Eh, ma se ci stava? Eh? Eh? Eh? Se ci stava? Ora io ho paura di skopare perché una magari prima ci stava e poi no

Meglio per tutti: se fai questa domanda, probabilmente non sei degno di provare l’estasi suprema che è propria dell’idillio dell’amore, cosa che dovrebbe esserti negata per sempre.

Ammettiamo, solo per ipotesi di scuola, che l’elevato tasso di benzodiazepine contenute nel sangue della giovane non indichino, come evidenziato nel primo grado di giudizio, un consenso ottenuto con l’effetto di sostanze che giammai sarebbe stato elargito altrimenti.

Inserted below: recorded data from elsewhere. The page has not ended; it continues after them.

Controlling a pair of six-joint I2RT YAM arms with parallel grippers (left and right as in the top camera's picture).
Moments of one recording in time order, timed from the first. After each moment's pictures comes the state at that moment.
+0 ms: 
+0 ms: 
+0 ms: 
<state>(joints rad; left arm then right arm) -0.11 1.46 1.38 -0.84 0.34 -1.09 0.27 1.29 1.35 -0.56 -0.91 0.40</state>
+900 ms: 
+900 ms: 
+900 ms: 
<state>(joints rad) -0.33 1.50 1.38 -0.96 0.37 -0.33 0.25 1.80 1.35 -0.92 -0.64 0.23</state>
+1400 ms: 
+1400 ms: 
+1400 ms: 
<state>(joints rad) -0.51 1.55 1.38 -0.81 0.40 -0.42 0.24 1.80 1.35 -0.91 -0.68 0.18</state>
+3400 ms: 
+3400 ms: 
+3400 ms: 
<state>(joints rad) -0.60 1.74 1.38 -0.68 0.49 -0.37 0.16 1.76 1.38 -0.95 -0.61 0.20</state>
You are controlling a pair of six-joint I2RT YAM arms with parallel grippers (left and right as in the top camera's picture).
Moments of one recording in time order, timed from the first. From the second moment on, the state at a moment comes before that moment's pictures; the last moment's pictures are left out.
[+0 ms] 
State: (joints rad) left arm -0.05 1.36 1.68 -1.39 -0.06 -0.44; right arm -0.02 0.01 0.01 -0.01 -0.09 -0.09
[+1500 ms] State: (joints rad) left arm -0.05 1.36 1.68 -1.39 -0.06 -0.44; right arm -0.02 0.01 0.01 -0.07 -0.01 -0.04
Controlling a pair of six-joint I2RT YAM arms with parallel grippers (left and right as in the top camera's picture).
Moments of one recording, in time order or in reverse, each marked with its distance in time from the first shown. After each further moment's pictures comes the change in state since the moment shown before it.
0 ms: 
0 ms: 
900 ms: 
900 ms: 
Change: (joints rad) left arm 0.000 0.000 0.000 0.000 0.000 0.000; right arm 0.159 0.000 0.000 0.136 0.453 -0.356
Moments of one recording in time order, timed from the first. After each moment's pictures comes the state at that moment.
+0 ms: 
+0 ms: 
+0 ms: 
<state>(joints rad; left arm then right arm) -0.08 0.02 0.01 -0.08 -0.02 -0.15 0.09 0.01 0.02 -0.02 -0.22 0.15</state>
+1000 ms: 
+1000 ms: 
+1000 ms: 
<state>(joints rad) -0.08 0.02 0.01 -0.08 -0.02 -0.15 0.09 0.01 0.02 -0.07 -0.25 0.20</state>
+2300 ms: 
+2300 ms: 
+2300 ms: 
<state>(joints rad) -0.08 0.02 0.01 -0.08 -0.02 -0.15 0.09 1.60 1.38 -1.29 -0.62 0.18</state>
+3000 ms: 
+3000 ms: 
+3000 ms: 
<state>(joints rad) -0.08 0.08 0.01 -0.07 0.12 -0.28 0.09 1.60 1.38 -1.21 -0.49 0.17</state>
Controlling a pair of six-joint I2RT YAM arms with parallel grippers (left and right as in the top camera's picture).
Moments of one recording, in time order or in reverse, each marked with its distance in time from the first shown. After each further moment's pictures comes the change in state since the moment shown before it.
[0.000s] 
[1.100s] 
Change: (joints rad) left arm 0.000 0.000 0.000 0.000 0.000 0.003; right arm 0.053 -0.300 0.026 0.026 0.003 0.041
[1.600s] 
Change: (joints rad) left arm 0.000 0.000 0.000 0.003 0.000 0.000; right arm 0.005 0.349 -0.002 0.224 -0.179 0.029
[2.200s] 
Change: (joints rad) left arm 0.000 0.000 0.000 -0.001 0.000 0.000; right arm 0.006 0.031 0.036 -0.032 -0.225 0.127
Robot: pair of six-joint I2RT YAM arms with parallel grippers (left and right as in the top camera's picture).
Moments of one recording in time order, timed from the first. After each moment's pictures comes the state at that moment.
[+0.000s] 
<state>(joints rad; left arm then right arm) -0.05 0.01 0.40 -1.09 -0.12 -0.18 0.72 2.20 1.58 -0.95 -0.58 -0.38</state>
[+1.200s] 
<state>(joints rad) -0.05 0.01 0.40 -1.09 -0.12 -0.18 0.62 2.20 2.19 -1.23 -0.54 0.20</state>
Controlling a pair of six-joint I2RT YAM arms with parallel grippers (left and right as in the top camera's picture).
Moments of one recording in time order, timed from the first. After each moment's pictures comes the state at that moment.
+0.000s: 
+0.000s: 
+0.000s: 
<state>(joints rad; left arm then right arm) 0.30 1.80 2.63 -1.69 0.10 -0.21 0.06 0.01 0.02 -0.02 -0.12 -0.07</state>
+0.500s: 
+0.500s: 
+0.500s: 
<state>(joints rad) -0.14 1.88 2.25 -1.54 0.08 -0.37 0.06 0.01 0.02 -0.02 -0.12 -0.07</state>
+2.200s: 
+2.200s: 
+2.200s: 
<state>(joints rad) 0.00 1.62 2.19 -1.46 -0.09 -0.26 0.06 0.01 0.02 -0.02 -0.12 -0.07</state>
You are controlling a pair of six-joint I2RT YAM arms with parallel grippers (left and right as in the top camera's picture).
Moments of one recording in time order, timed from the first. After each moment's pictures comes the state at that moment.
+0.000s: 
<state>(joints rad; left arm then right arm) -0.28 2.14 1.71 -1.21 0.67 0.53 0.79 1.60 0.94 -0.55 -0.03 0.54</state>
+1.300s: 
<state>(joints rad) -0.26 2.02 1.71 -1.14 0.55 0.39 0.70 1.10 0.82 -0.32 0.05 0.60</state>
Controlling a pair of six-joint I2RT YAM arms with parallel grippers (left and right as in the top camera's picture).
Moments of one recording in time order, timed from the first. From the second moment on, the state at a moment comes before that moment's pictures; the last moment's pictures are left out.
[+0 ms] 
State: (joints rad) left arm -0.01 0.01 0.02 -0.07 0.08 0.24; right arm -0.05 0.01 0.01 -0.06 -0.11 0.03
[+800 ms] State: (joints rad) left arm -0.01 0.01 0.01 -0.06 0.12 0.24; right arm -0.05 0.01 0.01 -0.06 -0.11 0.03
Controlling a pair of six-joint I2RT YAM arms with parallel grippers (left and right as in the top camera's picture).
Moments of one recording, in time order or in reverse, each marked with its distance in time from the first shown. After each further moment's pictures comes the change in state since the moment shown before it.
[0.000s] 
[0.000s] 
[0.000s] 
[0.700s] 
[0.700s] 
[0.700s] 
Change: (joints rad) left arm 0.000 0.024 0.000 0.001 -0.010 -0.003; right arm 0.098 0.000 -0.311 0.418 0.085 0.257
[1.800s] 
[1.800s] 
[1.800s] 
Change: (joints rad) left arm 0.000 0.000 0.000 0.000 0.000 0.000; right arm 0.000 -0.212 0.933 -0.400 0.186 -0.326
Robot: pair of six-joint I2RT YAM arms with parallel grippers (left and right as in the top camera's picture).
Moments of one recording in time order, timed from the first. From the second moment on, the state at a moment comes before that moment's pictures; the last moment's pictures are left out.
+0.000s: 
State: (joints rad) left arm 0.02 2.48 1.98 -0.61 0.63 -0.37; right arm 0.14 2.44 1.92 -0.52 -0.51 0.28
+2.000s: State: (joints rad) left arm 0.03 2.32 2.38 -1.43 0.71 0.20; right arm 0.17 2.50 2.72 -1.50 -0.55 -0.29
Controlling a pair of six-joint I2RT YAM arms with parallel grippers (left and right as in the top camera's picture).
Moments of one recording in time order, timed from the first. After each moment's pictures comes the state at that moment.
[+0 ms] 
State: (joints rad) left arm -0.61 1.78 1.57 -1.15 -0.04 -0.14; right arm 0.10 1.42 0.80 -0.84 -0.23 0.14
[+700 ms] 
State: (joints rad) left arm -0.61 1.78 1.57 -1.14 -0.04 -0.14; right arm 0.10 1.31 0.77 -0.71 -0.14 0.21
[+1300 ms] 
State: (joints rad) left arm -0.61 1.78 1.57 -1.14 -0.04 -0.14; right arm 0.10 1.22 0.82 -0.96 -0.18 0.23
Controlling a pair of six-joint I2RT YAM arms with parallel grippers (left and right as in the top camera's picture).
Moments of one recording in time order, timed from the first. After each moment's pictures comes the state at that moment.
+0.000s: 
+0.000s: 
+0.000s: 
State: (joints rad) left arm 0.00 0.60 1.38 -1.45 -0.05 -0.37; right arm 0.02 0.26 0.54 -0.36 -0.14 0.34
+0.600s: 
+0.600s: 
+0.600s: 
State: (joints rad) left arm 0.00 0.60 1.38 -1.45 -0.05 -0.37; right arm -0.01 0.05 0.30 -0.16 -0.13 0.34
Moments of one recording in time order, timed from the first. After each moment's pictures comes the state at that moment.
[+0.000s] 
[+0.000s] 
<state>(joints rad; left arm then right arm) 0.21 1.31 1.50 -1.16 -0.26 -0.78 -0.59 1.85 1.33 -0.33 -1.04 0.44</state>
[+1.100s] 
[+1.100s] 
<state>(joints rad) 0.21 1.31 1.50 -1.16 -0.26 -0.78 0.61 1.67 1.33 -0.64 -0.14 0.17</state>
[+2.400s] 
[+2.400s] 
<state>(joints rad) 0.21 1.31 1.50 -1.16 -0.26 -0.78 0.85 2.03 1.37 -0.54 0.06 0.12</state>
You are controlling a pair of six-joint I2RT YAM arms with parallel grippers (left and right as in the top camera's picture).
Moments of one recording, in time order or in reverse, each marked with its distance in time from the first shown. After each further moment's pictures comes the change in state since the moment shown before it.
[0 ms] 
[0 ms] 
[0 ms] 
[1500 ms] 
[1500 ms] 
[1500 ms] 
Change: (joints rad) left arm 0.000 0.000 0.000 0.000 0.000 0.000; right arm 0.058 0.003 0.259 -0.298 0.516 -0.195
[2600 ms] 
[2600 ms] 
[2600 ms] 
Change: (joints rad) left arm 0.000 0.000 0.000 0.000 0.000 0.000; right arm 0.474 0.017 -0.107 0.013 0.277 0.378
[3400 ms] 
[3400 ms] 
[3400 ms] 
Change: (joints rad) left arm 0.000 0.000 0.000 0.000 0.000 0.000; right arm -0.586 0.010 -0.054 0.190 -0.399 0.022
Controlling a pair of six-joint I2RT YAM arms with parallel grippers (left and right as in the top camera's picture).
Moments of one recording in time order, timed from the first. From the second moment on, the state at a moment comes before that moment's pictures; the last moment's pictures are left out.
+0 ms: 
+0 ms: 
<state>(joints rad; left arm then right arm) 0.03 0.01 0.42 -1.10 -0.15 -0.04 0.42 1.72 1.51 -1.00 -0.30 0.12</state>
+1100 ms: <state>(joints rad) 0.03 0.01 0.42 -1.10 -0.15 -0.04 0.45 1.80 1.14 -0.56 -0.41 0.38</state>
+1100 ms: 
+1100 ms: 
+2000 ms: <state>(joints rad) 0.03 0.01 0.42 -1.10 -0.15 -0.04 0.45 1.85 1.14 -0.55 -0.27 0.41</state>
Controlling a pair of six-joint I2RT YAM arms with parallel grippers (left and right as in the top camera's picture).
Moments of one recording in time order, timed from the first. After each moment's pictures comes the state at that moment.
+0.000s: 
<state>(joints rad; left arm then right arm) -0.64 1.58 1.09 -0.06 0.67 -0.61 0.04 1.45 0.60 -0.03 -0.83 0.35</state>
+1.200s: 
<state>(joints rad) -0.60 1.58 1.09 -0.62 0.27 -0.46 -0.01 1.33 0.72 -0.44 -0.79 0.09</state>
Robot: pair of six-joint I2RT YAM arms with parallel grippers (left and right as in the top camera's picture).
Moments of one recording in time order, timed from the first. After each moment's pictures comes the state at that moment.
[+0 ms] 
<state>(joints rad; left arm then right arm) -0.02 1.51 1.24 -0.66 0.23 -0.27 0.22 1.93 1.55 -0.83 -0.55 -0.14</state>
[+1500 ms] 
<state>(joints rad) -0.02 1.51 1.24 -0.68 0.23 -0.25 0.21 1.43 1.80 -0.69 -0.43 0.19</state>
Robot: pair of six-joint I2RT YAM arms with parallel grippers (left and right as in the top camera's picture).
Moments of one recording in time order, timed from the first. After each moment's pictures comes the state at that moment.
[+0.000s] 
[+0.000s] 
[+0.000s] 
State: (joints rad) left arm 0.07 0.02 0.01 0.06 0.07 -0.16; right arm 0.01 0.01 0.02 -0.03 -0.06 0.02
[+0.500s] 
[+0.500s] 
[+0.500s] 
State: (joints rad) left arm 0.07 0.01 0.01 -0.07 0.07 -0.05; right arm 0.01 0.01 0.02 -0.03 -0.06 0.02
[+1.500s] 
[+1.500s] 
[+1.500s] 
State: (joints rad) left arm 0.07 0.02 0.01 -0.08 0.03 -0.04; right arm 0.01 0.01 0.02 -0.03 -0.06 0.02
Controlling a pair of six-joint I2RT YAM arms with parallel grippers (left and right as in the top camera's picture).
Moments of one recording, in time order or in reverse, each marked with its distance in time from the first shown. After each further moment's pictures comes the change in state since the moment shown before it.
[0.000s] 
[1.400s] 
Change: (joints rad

Solo per ipotesi di scuola.

Nessuno vi ha mai insegnato che il consenso in un atto sessuale può essere concesso, ma anche revocato in ogni momento fino al compimento dello stesso?

Come ha ricordato l’avvocatessa delle parti, il consenso è parte essenziale del sesso.

Facciamo una sottile metafora: immaginate di essere a casa di qualcuno, e questo vi chieda se volete bere del thè.

Voi rispondete di sì, quello mette il thè sul bollitore. Ma vi rendete conto che il thé che sta bollendo è una ciofeca, semplicemente acqua rovente dal sapore orribile. O semplicemente si è fatto tardi e volete andare a casa.

Decidete quindi di declinare l’invito ed andare via, sarebbe nel vostro diritto.

Il vostro ospite vi salta addosso come una furia e, forzandovi la bocca aperta, vi versa una sostanza ustionante che sa letteralmente di piscio di topo in gola provocandovi ustioni ed urlando che ormai ha acceso il fornello, che ha fatto il thè, che non potete chiedere le cose e poi andarvene e nel momento in cui gli avete chiesto il thè avete perso ogni diritto di autodeterminazione sul vostro cavo orale ormai ustionato.

Pensereste senz’altro di aver di fronte un pazzo, un mentecatto, una persona priva di autocontrollo dalle fantasie sciocche e brutali che vi ha usato una forma di violenza.

Il sesso ovviamente funziona nello stesso modo: se una donna acconsente ad appartarsi con voi, ma poi per ogni ragione rifiuta o rimanda il coito, voi tornate a casa e vi fate una doccia fredda.

Quindi, il ragionamento dell’avvocatessa è stato accolto: il giudizio si rifarà, e solo dopo potremo sapere se le valutazioni di Primo Grado sono ancora solide.